■ **DATA SHOWN**:
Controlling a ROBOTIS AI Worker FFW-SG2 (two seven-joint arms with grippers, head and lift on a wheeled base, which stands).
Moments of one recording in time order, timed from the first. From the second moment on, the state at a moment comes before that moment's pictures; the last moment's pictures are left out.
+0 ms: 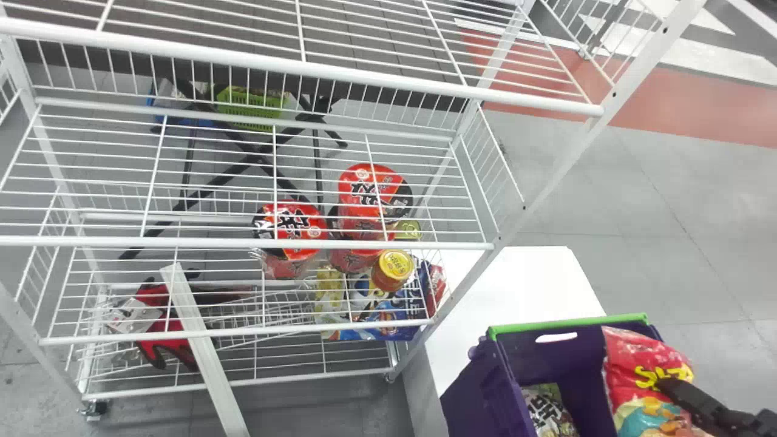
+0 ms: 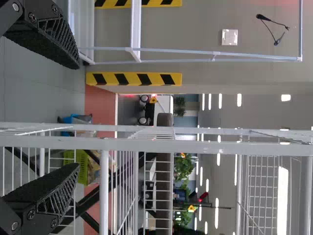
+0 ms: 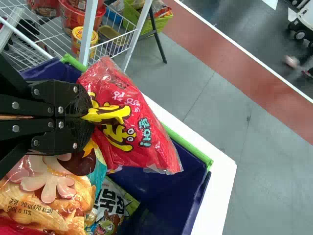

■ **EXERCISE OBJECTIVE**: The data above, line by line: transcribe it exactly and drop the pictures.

■ **SOLVED PROBLEM**:
Controlling a ROBOTIS AI Worker FFW-SG2 (two seven-joint arms with grippers, head and lift on a wheeled base, which stands).
Moments of one recording in time order, timed from the first. From the second moment on, the state at a moment comes before that moment's pictures; the last moment's pictures are left out.
+0 ms: 
+0 ms: 
+0 ms: 

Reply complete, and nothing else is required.